Why the first week matters

In a slower market, your launch matters even more. A well-prepared listing stands out faster, while a listing that feels uncertain or incomplete can lose steam early.

Before your condo hits the market, it helps to have:

  • Accurate pricing based on the right band
  • Strong marketing photos
  • Clear understanding of comparable active and closed listings
  • HOA documentation ready for serious buyers

Because buyers are being selective, preparation supports trust. It also helps reduce delays once negotiations begin.

How to read condo data the right way

Online real estate data can be useful, but only if you compare the right numbers. Condo pages, all-home city reports, and statewide housing reports often use different property types, different geographies, and different time frames.

That means days on market from one source may not line up cleanly with another. If you are trying to build a strategy, compare the same property type, the same area, and the same time period whenever possible.

The most useful metrics to watch

For Beverly Hills condos, a few metrics are especially helpful when used together:

  • Active inventory shows how much choice buyers have
  • Median sale price shows where deals are actually closing
  • Days on market shows how patient the market is
  • Price per square foot helps normalize differences between units

No single number can tell the whole story. But when you use these four together, you get a much clearer picture of where your condo fits and how aggressive or conservative your next move should be.

How condo trends shape your next move

For buyers, today’s Beverly Hills condo trends suggest a market where patience and due diligence can pay off. You may have time to negotiate, compare options carefully, and take a close look at HOA financials before committing.

For sellers, the trend points toward precision.
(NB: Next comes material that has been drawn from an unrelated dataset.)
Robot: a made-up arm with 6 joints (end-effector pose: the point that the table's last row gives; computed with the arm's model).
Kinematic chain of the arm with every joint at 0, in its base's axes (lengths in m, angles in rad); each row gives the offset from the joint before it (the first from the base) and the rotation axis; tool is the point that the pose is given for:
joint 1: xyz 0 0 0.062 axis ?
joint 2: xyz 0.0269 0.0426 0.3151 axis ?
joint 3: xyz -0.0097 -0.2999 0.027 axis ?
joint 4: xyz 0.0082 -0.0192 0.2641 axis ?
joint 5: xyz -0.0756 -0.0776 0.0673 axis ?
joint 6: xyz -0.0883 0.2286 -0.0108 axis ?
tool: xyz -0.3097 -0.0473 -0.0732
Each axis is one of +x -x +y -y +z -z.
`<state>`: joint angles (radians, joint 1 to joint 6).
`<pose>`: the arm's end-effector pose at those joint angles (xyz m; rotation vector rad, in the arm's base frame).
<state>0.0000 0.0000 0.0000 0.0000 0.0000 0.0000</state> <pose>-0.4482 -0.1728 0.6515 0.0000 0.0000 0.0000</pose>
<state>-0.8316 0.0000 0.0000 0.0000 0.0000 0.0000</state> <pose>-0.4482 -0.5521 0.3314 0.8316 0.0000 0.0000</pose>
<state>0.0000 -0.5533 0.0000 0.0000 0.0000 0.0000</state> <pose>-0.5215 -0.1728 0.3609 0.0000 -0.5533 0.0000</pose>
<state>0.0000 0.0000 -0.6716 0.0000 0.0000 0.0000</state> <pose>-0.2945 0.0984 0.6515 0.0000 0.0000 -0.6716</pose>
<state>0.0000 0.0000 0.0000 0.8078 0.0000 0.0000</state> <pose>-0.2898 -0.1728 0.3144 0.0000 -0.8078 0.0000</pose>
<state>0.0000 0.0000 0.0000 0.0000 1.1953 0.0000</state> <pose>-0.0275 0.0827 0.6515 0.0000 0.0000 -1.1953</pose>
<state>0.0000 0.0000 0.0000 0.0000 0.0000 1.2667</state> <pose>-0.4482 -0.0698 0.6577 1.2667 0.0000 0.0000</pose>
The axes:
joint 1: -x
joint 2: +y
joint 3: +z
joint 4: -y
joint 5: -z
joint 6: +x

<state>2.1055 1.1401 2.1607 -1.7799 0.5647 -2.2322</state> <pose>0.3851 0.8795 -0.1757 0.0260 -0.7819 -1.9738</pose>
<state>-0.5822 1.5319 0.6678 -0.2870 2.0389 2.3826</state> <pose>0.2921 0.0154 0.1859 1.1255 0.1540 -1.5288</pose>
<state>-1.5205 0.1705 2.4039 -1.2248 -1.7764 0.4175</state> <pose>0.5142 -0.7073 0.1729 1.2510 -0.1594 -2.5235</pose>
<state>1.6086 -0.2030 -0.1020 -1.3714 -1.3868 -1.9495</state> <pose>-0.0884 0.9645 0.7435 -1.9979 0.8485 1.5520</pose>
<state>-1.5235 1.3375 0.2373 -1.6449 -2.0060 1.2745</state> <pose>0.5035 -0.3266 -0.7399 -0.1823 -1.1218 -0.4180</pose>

The right price, strong presentation, and organized documentation can make the difference between a clean launch and a stale listing.

If you want help reading Beverly Hills condo trends in a way that applies to your specific goals, Danny Hizami offers a hands-on, local approach backed by real market insight and responsive guidance.

FAQs

How long are Beverly Hills condos staying on the market?
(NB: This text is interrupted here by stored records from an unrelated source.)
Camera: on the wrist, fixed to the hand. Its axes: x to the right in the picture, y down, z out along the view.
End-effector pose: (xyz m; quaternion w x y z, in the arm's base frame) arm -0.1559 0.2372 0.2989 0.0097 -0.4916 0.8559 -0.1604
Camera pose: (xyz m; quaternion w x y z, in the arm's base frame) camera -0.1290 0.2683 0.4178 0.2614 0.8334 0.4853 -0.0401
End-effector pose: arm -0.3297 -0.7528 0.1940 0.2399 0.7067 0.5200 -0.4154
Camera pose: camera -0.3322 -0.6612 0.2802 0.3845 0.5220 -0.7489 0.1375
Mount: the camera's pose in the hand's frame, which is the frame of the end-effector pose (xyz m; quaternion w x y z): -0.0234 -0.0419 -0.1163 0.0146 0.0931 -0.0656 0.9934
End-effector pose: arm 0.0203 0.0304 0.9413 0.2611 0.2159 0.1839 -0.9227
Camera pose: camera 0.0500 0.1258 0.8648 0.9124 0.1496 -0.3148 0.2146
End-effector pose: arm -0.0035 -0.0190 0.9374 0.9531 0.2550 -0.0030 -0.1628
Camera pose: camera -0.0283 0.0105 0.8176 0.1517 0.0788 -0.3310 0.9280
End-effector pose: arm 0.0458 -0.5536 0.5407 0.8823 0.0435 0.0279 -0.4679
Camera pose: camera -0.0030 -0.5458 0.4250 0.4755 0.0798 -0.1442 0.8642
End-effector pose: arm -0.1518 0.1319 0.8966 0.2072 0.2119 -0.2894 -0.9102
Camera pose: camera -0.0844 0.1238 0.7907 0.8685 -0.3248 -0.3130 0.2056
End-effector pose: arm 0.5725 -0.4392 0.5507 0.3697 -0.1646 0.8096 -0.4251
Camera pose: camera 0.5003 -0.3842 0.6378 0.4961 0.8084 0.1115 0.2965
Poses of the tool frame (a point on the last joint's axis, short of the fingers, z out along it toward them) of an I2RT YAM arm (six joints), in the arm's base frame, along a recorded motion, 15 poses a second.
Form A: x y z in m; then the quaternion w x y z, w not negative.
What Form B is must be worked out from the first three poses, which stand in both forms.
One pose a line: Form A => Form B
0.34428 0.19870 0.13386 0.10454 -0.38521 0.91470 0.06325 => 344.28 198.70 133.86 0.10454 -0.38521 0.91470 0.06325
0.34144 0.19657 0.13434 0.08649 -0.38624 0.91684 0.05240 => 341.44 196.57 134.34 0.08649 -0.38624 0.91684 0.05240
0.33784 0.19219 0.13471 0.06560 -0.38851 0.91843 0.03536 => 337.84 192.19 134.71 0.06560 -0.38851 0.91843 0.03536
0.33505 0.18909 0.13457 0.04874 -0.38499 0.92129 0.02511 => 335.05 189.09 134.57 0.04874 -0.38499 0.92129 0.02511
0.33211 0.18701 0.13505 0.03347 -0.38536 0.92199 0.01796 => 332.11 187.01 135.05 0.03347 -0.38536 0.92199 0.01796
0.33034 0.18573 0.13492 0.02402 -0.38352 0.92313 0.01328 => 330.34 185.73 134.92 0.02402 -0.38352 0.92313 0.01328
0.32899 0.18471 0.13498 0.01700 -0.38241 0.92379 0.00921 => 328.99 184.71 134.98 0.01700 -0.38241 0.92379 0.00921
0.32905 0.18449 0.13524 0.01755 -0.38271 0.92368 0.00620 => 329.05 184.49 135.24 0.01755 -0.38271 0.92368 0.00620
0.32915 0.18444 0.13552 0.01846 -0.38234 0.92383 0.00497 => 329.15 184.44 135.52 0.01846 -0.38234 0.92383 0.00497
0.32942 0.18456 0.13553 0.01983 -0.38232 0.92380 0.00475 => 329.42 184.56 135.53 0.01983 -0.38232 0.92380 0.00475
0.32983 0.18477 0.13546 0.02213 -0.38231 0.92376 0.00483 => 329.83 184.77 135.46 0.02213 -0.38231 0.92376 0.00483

  • Beverly Hills condos are spending about 80 days on market on average, which is slower than the broader California and Los Angeles metro condo markets.

What is the current median price for Beverly Hills condos?

  • Current active condo listings show a median listing price of $1.63 million, while Q1 2026 closed condo sales show a median sale price of $1.6 million.

Is Beverly Hills a buyer’s market for condos?

  • Current condo data suggests buyers have some leverage because listings are moving at a slower pace, and broader Beverly Hills housing data also points to buyer-friendly conditions.

What HOA documents should condo buyers review in Beverly Hills?

  • Buyers should review governing documents, budgets, reserve disclosures, assessments and fees, unresolved violation notices, the latest required inspection report, reserve studies, financial statements, and delinquency information.

How should sellers price a Beverly Hills condo?

  • Sellers should price within the band their condo actually competes in, using relevant active and recent closed condo comparisons rather than relying on the city’s overall luxury reputation alone.